The following \(2 \times 2\) matrix is very interesting:
\begin{equation*}
J = \frac{1}{\sqrt{2}} \begin{bmatrix}
1 & i \\
1 & -i
\end{bmatrix}
\end{equation*}
It satisfies the following identities:
\begin{align*}
J^{3} &= \frac{1}{\sqrt{2}}(1 + i) I & J^{6} &= i I & J^{9} &= -\frac{1}{\sqrt{2}}(1 - i) I & J^{12} &= -I \\
J^{15} &= -\frac{1}{\sqrt{2}}(1 + i) I & J^{18} &= -i I & J^{21} &= \frac{1}{\sqrt{2}}(1 - i) I & J^{24} &= +I
\end{align*}
Note that \(J\) is unitary:
\begin{equation*}
J^{\dagger} = \frac{1}{\sqrt{2}} \begin{bmatrix}
1 & 1 \\
-i & i
\end{bmatrix} = J^{23} = J^{-1}
\end{equation*}
Thus
\begin{align*}
J^{4} &= \frac{1}{\sqrt{2}}(1 + i) J & J^{7} &= i J & J^{10} &= -\frac{1}{\sqrt{2}}(1 - i) J & J^{13} &= -J \\
J^{16} &= -\frac{1}{\sqrt{2}}(1 + i) J & J^{19} &= -i J & J^{22} &= \frac{1}{\sqrt{2}}(1 - i) J
\end{align*}
and
\begin{align*}
J^{2} &= \frac{1}{\sqrt{2}}(1 + i) J^{\dagger} & J^{5} &= i J^{\dagger} & J^{8} &= -\frac{1}{\sqrt{2}}(1 - i) J^{\dagger} & J^{11} &= -J^{\dagger} \\
J^{14} &= -\frac{1}{\sqrt{2}}(1 + i) J^{\dagger} & J^{17} &= -i J^{\dagger} & J^{20} &= \frac{1}{\sqrt{2}}(1 - i) J^{\dagger}
\end{align*}
Note that the coefficients correspond to the 8th-roots of unity, reflecting the fact that the cyclic group \(\mathbb{Z}_{24}\) is the product group \(\mathbb{Z}_{3} \times \mathbb{Z}_{8}\).
If the kets \(|0 \rangle\) and \(|1 \rangle\) are defined via
\begin{align*}
|0 \rangle &= \begin{bmatrix}
1 \\ 0
\end{bmatrix} & |1 \rangle &= \begin{bmatrix}
0 \\ 1
\end{bmatrix}
\end{align*}
and the kets \(|Y{-}\rangle\) and \(|Y{+}\rangle\) are defined via
\begin{align*}
|Y{-}\rangle &= \frac{1}{\sqrt{2}} \left( |0 \rangle - i | 1 \rangle \right) & |Y{+}\rangle &= \frac{1}{\sqrt{2}} \left( |0 \rangle + i | 1 \rangle \right)
\end{align*}
then \(J\) and \(J^{\dagger}\) transform between these two ortho-normal bases:
\begin{align*}
J^{\dagger} |0 \rangle &= |Y{-} \rangle & J^{\dagger} |1 \rangle &= |Y{+} \rangle
\end{align*}
Note that the kets \(|Y{-}\rangle\) and \(|Y{+}\rangle\) are eigen-vectors of the unitary hermitian matrix \(Y\) given by
\begin{align*}
Y |Y{-}\rangle &= -|Y{-}\rangle & Y |Y{+}\rangle &= |Y{+}\rangle & Y &= \begin{bmatrix}
0 & -i \\
i & 0
\end{bmatrix}
\end{align*}
This is one of the Pauli matrices.
Let \(J_{2} = J\).

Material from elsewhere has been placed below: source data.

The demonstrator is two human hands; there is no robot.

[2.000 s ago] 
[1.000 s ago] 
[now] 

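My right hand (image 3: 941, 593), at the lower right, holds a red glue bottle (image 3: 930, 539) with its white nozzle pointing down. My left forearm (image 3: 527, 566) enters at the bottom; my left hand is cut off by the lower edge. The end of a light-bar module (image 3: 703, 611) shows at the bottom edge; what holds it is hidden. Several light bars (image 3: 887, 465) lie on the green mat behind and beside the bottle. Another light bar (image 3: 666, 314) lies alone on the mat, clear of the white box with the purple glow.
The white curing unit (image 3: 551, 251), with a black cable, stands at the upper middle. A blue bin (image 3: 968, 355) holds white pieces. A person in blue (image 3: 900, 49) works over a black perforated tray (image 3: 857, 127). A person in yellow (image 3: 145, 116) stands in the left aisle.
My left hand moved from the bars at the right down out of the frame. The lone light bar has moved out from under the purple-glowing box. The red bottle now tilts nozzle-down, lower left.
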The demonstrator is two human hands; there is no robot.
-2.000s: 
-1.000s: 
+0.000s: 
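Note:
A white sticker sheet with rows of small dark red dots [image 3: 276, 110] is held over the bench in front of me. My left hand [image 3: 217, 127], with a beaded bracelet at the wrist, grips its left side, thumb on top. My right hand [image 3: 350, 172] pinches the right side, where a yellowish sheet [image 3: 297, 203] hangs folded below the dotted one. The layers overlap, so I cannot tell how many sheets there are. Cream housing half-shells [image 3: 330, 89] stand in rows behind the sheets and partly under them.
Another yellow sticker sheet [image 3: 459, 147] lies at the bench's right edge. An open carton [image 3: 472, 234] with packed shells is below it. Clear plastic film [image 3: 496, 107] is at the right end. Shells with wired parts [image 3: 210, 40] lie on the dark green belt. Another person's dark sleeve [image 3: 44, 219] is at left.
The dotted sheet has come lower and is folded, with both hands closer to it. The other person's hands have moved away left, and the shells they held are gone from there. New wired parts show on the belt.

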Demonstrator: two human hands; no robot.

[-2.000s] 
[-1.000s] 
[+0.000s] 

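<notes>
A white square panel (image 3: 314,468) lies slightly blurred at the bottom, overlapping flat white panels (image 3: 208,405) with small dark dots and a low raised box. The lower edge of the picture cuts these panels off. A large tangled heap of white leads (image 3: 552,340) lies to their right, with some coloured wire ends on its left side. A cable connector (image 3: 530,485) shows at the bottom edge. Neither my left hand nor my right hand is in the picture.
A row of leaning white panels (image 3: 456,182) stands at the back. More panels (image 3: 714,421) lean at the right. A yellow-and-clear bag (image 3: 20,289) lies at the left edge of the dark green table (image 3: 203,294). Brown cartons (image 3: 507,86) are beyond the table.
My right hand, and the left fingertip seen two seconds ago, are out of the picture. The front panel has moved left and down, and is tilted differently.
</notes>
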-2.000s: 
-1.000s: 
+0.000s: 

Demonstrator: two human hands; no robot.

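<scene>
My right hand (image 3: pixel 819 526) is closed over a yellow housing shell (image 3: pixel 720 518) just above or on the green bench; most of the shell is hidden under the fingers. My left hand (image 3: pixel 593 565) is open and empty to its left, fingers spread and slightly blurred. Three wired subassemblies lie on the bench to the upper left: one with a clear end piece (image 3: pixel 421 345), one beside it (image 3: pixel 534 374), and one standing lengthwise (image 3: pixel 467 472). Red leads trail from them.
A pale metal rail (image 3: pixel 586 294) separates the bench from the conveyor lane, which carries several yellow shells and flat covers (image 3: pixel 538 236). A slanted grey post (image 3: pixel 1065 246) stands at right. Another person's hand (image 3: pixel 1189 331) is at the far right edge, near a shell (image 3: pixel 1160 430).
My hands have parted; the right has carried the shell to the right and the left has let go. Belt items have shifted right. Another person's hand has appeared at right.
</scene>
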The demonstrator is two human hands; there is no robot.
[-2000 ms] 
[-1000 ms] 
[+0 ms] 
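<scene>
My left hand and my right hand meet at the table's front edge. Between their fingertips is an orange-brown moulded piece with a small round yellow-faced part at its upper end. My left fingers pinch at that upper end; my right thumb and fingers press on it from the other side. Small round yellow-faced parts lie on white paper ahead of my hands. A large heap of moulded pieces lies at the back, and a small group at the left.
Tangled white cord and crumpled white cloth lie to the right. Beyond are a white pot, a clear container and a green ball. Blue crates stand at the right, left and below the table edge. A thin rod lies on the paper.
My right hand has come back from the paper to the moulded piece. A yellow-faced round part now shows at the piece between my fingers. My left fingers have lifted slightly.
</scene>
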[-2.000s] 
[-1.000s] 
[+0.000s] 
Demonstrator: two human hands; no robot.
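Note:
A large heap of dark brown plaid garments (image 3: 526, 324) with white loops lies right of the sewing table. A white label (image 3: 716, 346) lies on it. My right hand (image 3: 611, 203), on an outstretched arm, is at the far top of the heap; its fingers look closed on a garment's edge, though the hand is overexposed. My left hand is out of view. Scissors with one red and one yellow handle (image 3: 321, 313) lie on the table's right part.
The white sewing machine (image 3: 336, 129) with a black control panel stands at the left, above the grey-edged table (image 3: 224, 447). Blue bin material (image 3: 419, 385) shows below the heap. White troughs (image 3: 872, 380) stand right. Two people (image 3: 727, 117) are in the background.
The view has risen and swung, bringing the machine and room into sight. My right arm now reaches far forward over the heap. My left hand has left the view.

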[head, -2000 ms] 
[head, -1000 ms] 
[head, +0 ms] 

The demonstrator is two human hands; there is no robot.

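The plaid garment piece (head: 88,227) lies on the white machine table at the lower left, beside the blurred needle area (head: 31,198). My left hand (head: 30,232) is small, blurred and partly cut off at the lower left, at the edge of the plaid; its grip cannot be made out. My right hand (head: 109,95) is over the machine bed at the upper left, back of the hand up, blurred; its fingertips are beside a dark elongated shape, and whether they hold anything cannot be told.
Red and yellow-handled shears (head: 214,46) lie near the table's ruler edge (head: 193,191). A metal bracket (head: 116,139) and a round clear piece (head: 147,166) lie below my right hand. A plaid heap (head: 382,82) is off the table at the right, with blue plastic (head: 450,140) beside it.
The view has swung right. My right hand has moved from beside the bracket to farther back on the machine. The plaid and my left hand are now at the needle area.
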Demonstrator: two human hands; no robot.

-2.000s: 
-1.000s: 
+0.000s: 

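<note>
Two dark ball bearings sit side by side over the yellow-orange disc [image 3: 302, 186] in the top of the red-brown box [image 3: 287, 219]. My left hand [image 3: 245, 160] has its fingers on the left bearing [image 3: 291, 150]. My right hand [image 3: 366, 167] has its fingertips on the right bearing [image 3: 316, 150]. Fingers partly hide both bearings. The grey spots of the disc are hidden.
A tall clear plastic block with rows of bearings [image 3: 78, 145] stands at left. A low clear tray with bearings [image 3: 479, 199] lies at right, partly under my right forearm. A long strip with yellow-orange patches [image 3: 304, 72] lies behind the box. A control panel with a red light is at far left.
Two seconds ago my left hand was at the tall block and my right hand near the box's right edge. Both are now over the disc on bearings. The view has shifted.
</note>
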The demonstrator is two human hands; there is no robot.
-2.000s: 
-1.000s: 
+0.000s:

It follows that
\begin{equation*}
(J_{2})^{24} = I_{2}
\end{equation*}
Note that \(J_{2}\) correspond to a 1-qubit gate. Consider the Kronecker product:
\begin{equation*}
J_{4} = J_{2} \otimes J_{2}
\end{equation*}
It follows that
\begin{equation*}
(J_{4})^{12} = I_{4}
\end{equation*}
Note that \(J_{4}\) correspond to a 2-qubit gate. Now consider the Kronecker product:
\begin{equation*}
J_{16} = J_{4} \otimes J_{4}
\end{equation*}
It follows that
\begin{equation*}
(J_{16})^{6} = I_{16}
\end{equation*}
Note that \(J_{16}\) correspond to a 4-qubit gate. Now consider the Kronecker product:
\begin{equation*}
J_{256} = J_{16} \otimes J_{16}
\end{equation*}
It follows that
\begin{equation*}
(J_{256})^{3} = I_{256}
\end{equation*}
Note that \(J_{256}\) correspond to an 8-qubit gate.